Although the constitution says that there shouldn’t be any kind of division on the basis of race, caste, gender class etc but there is no specific law to address the issue especially of racism. Recently, MP Shashi Tharoor introduced Anti-discrimination and Equality Bill, 2016. The bill deals with discrimination, victimization and harassment but the Central government is yet to send the Bill to the parliamentary standing committee. Also in 2015, Ministry of Home Affairs asked to introduce two new sections. First, if anyone charged for racial discrimination will be sentenced to 5 years in jail also have to cough up a fine of Rs.5000
Despite going through a number of mob lynchings, harassment cases and humiliation of minorities based on race or ethnicity, ultimately leading to genocide, no further steps has been taken in this regard.

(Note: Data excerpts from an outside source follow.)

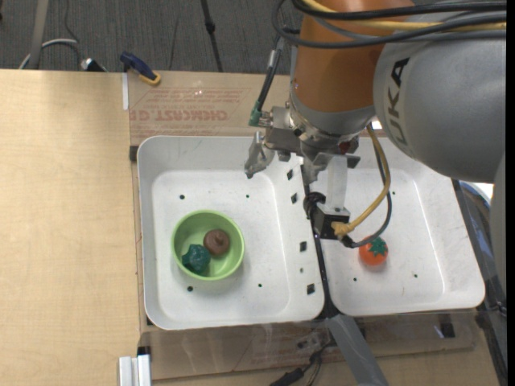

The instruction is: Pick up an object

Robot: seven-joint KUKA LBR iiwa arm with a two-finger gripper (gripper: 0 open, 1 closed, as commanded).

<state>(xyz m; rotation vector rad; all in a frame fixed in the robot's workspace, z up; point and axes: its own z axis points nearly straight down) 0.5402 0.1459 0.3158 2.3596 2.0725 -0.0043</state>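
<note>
Toy fruit (373, 252) lies well apart from the spread, empty jaws.

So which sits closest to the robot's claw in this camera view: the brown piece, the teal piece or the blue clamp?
From the gripper:
1. Brown piece, in the green bowl, left bin.
2. Teal piece, same bowl, further left.
3. Blue clamp, on the bench beyond the bins.

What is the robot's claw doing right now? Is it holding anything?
Grey two-finger gripper: open, holding nothing.
</note>
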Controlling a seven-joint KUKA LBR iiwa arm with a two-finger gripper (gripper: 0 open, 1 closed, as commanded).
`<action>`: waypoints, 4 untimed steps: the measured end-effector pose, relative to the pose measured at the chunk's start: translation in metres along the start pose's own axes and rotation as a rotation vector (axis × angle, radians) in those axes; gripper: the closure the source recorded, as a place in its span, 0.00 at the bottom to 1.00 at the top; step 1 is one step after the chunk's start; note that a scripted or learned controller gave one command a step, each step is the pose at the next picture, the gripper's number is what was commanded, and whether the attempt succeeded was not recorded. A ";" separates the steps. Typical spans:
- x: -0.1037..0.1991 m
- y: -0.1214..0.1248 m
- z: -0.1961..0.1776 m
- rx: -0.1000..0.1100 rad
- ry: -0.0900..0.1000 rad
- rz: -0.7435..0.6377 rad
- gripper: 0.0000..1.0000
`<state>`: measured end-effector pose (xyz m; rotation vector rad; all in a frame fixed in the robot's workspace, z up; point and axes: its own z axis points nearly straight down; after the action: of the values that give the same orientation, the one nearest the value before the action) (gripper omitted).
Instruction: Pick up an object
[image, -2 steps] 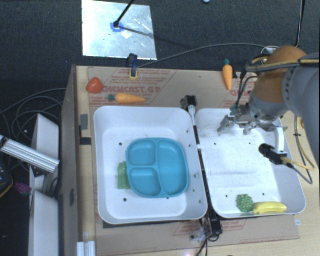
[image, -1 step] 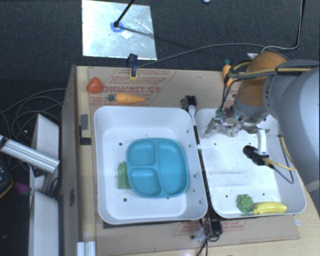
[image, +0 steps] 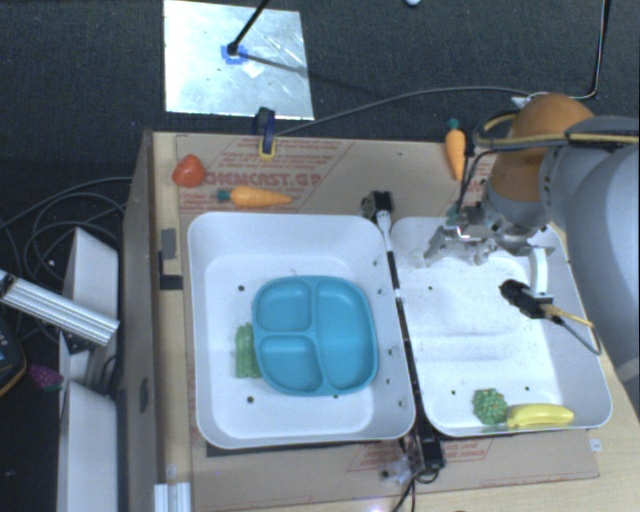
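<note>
The gripper (image: 462, 243) hangs over the right bin's (image: 585, 395) far-left corner (finger state I cannot tell), nothing visibly held, while the likeliest picks, a green piece (image: 489, 405) touching a banana (image: 540, 415), lie well apart at the near edge.

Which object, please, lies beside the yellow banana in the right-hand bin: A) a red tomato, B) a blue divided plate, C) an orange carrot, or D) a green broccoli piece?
D: the green broccoli piece sits right next to the yellow banana at the near edge of the right-hand bin.
</note>
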<state>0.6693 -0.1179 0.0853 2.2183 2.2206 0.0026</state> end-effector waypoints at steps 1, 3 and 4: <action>0.000 0.001 -0.011 -0.004 0.000 -0.002 1.00; 0.000 0.003 -0.034 -0.010 -0.001 -0.005 1.00; 0.000 0.003 -0.034 -0.010 -0.002 -0.006 0.00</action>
<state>0.6725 -0.1177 0.1193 2.2063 2.2212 0.0113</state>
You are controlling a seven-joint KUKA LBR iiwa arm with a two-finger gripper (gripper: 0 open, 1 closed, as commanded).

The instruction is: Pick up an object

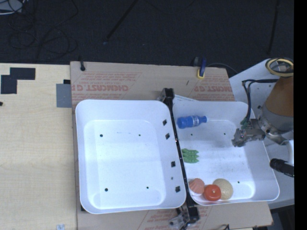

To end racism first we need to accept that it exists. Ignorant attitude will only normalize the issue of racism in India. We need to have a department dedicated to address human rights violations against students in the country. NGOs working on human rights need to speak out against discrimination and racist violence, provide action and legal support to the victims. The human resources ministry must hold anti-racism campaigns on university campuses and students should be told about the importance of various scholarships for higher education. Students must be given proper lodging facilities around campus and other student’s residential areas too instead of specific areas with homogeneous cultural neighbour that increases alienation. Most importantly, the government should pass correct and appropriate laws to tackle racism in India. Moreover, we need proper education (as the current education system needs to be critically appraised) to seek the real meaning of freedom in India and shall fight for it collectively. It’s not our right but responsibility.
Quoting Martin Luther King Jr., “Nothing in the entire world is more dangerous than sincere ignorance and conscientious stupidity.” India is a secular country and everyone has to be respectful and should give everyone a chance. Culture heterogeneity is the pride of India but ignoring the very presence of racism will only result in alleviating hatred and intolerance. So, let’s unite and fight racism.